Optional's Guide to Custom Emoji in Obsidian

Twemoji in Obsidian

I've spent literal YEARS trying to change the way Obsidian renders Emoji, from the hideous Windows Emoji to the beautiful Twemoji. But this isn't a recipe, so let's get right to it!

Download the latest Twemoji font “in COLR/CPAL layered format” here (provided by Mozilla). Or the latest Noto Emoji from here. Once downloaded, right-click the font file and click “Install” (For Twemoji the file is Twemoji.Mozilla.ttf, for Noto it's fonts/NotoColorEmoji_WindowsCompatible.ttf).

Now that the font is installed on your Computer you have to tell Obsidian to use it. Refer to the image below for the following steps: Inside Obsidian open the DOM inspector by pressing Ctrl + Shift + i. Switch to the Elements-Tab and select the element that starts <body class="... (it should be one of the first). On the other half of the inspector make sure you're on the Styles-Tab. Under Filter search for “--font”.

Obsidian Inspector Guide

What we're looking for are the lines that define the theme-fonts. These might look different on your end, but here's what mine look like:

body {
    --font-text-theme: -apple-system, BlinkMacSystemFont, 'Segoe UI', Roboto, Inter, Ubuntu, sans-serif;
    --font-editor-theme: -apple-system, BlinkMacSystemFont, 'Segoe UI', Roboto, Inter, Ubuntu, sans-serif;
    --font-monospace-theme: 'JetBrains Mono', 'Fira Code', Menlo, SFMono-Regular, Consolas, 'Roboto Mono', monospace;
    --font-interface-theme: -apple-system, BlinkMacSystemFont, 'Segoe UI', Roboto, Inter, Ubuntu, sans-serif;
}

Copy these (yours) somewhere. You can now close the Obsidian console (again via Ctrl + Shift + i or the little x). Open your Obsidian Settings (default: Ctrl + ,), go to Appearance, scroll down to CSS Snippets and click the little folder icon. This opens up the Snippets Folder in Windows where you now create a file called something like twemoji.css (The name doesn't matter, the file extension .css does). Open that file in your favourite text editor and paste the CSS you found earlier. But also place 'Twemoji Mozilla' (or 'Noto Color Emoji' if you want that one) somewhere among the existing Fonts—right behind 'Segoe UI' is what works for me. So here is what it could look like:

body {
  --font-text-theme: -apple-system, BlinkMacSystemFont, 'Segoe UI', 'Twemoji Mozilla', Roboto,
  Inter, Ubuntu, sans-serif;
  --font-editor-theme: -apple-system, BlinkMacSystemFont, 'Segoe UI', 'Twemoji Mozilla', Roboto,
  Inter, Ubuntu, sans-serif;
  --font-monospace-theme: 'JetBrains Mono', 'Fira Code', Menlo, SFMono-Regular,
  Consolas, 'Roboto Mono', 'Twemoji Mozilla', monospace;
  --font-interface-theme: -apple-system, BlinkMacSystemFont, 'Segoe UI', 'Twemoji Mozilla', Roboto,
  Inter, Ubuntu, sans-serif;
}

Enable the snippet. You can do that by saving your .css-file, going back to the Obsidian settings, back to Appearance > CSS Snippets. Hit the little refresh arrows and your new snippet should show up. Toggle it on. Then open a file with some emojis to test your snippet.
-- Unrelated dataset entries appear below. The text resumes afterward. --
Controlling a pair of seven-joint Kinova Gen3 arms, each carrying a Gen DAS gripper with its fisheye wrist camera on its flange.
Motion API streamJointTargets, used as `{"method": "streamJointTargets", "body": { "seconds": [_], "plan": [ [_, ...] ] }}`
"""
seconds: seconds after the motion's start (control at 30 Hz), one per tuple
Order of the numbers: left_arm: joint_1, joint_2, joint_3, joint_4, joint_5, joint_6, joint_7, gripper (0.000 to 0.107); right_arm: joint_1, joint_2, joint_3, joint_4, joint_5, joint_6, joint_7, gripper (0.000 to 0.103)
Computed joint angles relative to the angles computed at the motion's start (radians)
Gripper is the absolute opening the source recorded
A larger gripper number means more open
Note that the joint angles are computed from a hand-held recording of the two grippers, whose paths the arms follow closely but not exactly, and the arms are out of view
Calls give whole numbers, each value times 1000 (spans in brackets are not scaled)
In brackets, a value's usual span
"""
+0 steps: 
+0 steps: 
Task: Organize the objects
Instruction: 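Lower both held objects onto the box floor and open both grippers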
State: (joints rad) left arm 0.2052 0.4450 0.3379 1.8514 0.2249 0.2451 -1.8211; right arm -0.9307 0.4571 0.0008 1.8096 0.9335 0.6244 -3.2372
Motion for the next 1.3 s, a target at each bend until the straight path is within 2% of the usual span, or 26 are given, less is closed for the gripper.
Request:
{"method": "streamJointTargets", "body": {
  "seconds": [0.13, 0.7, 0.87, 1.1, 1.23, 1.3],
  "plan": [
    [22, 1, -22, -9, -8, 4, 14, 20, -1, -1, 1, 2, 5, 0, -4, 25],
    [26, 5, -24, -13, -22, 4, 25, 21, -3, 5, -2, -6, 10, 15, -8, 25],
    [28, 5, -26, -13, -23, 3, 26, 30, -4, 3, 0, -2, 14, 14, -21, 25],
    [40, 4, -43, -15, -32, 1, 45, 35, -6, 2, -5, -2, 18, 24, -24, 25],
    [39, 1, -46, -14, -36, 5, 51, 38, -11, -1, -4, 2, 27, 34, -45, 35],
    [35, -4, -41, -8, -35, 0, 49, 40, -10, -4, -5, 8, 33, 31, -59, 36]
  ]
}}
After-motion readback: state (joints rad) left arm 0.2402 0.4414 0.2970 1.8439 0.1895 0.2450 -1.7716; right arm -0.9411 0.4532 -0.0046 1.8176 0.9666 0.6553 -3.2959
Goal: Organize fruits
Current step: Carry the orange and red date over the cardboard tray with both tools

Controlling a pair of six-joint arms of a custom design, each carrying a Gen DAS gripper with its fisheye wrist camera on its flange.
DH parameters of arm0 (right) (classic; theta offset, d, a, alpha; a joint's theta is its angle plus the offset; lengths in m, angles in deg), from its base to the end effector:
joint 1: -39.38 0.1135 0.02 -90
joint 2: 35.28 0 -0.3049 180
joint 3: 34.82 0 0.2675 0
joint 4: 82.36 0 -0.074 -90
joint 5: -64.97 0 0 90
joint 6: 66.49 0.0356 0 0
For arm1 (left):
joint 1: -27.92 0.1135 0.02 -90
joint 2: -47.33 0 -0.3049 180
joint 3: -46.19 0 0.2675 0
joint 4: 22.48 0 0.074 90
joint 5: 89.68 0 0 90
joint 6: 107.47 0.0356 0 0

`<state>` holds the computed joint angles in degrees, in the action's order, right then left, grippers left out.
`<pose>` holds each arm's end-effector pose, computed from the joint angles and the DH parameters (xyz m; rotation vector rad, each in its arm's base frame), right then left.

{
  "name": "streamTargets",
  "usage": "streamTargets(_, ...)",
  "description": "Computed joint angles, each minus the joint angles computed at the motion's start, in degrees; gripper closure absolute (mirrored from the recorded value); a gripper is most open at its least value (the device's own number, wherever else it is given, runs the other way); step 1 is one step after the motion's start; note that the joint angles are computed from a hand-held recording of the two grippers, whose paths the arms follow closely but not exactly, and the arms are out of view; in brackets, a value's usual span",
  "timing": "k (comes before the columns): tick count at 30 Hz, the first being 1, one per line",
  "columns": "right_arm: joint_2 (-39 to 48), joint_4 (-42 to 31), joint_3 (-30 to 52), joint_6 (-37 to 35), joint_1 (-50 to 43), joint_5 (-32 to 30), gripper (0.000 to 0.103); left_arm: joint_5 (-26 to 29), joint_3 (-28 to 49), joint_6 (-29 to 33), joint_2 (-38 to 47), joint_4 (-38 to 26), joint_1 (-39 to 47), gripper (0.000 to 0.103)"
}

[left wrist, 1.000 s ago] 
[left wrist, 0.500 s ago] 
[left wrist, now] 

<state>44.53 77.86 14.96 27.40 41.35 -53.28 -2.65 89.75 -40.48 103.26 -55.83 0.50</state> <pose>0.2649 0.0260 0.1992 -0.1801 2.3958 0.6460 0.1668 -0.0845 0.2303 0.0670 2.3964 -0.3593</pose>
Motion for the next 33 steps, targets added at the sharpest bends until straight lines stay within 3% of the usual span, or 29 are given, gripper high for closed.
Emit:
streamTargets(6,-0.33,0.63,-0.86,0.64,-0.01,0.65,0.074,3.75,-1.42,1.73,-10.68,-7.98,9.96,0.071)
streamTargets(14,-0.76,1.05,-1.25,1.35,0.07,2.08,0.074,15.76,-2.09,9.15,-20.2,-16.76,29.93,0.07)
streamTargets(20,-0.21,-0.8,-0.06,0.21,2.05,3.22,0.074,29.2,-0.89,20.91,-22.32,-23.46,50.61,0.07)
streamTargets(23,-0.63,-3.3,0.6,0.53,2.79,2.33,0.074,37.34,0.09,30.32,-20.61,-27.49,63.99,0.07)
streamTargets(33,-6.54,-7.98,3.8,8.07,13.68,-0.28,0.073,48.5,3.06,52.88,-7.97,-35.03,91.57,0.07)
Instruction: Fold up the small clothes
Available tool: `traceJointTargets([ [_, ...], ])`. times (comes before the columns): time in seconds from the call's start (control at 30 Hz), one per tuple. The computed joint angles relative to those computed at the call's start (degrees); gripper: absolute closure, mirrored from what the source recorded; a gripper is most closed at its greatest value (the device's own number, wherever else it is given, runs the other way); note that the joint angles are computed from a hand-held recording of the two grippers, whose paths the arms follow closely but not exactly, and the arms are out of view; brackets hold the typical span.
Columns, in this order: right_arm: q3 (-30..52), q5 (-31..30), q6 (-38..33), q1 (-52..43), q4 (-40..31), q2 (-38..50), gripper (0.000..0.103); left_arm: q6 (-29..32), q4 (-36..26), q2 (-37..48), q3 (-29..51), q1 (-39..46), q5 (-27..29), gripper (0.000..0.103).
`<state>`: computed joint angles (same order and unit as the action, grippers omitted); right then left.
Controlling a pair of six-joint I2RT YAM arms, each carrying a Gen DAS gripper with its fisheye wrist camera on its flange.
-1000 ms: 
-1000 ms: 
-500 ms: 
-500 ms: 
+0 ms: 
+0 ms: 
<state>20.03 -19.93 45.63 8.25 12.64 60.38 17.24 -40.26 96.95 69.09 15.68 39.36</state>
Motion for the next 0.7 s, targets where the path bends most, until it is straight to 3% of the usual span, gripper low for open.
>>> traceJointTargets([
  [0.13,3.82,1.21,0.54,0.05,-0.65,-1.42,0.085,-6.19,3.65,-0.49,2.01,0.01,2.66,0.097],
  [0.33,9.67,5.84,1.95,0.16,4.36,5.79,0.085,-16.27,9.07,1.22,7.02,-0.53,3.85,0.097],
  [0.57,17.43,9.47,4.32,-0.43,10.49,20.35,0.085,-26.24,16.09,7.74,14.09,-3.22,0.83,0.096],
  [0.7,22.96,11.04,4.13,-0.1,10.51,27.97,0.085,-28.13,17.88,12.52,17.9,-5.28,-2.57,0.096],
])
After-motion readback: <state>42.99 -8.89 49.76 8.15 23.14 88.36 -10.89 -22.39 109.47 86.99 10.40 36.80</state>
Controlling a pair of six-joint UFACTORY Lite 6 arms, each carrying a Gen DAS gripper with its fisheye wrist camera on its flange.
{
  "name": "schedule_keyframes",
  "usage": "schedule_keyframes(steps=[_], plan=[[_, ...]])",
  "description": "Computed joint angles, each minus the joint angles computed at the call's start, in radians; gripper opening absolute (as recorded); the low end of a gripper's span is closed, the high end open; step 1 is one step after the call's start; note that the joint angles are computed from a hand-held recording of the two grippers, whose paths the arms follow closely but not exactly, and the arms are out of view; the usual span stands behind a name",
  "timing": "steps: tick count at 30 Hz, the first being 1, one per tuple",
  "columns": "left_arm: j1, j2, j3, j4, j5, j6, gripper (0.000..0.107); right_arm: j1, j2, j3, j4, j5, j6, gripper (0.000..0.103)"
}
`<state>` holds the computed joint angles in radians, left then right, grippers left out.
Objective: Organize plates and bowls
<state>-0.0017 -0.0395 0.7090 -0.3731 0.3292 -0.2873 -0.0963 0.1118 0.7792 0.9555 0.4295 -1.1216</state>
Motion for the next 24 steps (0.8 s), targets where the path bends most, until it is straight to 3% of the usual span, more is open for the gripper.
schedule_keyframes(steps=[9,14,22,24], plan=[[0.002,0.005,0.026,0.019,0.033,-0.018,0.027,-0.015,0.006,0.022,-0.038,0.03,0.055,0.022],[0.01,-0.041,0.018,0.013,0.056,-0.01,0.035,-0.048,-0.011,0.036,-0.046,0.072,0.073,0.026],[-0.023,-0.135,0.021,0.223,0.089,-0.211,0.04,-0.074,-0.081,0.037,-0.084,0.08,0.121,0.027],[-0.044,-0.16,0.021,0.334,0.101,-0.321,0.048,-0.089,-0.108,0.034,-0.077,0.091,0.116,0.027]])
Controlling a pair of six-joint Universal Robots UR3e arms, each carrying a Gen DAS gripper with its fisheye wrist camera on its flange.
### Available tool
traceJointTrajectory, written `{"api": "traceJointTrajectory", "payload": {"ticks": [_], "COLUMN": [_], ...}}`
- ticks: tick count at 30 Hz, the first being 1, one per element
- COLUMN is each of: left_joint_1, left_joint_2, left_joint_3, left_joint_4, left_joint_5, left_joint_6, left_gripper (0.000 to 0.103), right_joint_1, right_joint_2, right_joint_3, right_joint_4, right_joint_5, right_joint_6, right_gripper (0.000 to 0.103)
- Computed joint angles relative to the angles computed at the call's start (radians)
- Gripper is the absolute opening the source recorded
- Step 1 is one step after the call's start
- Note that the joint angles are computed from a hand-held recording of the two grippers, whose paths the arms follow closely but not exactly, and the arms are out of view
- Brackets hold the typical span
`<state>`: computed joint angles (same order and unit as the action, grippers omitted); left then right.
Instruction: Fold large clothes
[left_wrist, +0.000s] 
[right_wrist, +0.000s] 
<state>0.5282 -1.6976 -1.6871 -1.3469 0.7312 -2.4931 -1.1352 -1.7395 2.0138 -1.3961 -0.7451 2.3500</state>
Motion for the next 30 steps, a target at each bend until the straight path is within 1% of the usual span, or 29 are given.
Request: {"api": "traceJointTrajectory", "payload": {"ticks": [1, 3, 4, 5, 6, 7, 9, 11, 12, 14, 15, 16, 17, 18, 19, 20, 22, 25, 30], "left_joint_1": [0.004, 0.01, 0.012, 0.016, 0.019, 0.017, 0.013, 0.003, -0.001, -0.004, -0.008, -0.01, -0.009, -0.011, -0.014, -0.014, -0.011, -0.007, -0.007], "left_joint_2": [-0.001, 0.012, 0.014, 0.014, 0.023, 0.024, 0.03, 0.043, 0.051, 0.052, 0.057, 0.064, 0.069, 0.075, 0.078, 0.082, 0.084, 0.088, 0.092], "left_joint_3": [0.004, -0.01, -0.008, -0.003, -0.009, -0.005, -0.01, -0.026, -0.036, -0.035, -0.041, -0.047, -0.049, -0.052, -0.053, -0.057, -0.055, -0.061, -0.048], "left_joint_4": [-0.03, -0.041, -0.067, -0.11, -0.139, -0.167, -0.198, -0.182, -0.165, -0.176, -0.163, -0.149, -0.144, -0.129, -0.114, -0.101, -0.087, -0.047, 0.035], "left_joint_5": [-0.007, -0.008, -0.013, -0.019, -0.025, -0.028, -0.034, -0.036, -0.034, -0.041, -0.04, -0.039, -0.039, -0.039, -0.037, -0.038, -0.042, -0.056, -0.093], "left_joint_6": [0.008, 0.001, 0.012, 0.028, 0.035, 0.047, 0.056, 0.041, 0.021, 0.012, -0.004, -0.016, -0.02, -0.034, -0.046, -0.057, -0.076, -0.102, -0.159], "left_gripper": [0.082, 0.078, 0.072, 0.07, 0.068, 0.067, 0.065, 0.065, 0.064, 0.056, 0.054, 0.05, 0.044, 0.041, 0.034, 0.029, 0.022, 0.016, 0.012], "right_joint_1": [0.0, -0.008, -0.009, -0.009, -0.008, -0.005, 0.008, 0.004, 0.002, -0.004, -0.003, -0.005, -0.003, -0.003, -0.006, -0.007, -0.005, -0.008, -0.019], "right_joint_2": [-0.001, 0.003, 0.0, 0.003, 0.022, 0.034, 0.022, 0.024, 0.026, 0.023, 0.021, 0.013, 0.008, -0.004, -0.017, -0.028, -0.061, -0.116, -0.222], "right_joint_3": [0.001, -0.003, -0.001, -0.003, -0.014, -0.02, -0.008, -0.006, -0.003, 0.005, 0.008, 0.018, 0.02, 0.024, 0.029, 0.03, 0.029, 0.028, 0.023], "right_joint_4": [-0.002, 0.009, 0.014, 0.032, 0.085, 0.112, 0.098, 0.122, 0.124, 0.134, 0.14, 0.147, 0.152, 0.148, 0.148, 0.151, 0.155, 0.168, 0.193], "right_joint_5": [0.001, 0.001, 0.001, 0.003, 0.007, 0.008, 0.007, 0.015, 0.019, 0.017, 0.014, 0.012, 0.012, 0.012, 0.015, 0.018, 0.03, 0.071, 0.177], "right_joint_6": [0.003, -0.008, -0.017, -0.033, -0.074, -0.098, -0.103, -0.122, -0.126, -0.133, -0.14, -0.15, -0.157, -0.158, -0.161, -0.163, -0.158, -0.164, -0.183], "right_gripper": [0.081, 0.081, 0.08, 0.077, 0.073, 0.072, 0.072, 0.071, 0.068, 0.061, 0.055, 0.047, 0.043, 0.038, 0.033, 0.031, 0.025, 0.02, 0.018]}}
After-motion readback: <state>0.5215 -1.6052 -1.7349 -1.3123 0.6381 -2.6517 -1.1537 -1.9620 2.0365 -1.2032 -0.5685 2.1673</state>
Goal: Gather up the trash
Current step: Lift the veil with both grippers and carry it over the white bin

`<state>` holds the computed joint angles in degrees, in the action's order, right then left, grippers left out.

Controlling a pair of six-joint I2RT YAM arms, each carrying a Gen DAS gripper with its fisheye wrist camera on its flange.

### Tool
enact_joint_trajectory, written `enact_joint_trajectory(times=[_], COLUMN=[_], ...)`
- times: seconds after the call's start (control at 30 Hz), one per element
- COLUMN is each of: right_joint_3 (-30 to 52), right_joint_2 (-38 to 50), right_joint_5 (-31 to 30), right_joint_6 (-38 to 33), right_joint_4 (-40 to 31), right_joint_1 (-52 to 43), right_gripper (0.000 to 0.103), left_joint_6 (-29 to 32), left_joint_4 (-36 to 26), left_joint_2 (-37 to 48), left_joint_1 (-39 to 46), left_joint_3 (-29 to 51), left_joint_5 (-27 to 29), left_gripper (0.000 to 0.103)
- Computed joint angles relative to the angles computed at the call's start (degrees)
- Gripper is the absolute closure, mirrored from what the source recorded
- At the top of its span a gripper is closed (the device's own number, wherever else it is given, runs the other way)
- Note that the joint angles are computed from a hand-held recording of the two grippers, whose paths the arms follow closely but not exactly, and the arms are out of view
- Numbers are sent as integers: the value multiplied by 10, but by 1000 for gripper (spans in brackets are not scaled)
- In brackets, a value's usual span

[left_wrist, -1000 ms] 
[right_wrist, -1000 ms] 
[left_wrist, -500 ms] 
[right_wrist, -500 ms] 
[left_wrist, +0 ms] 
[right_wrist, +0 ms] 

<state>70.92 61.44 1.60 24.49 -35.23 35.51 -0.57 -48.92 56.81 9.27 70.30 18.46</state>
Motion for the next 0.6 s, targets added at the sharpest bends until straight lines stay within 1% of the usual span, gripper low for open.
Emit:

If it doesn't work as intended (the emojis are still the old font or the font of the regular text has also changed) try a different ordering of fonts. They get applied from left to right until one is able to provide the required glyph. You might have to play around with the ordering to get the desired results. Just saving the .css should get Obsidian to reload and re-apply the snippet, you don't need to restart it every time.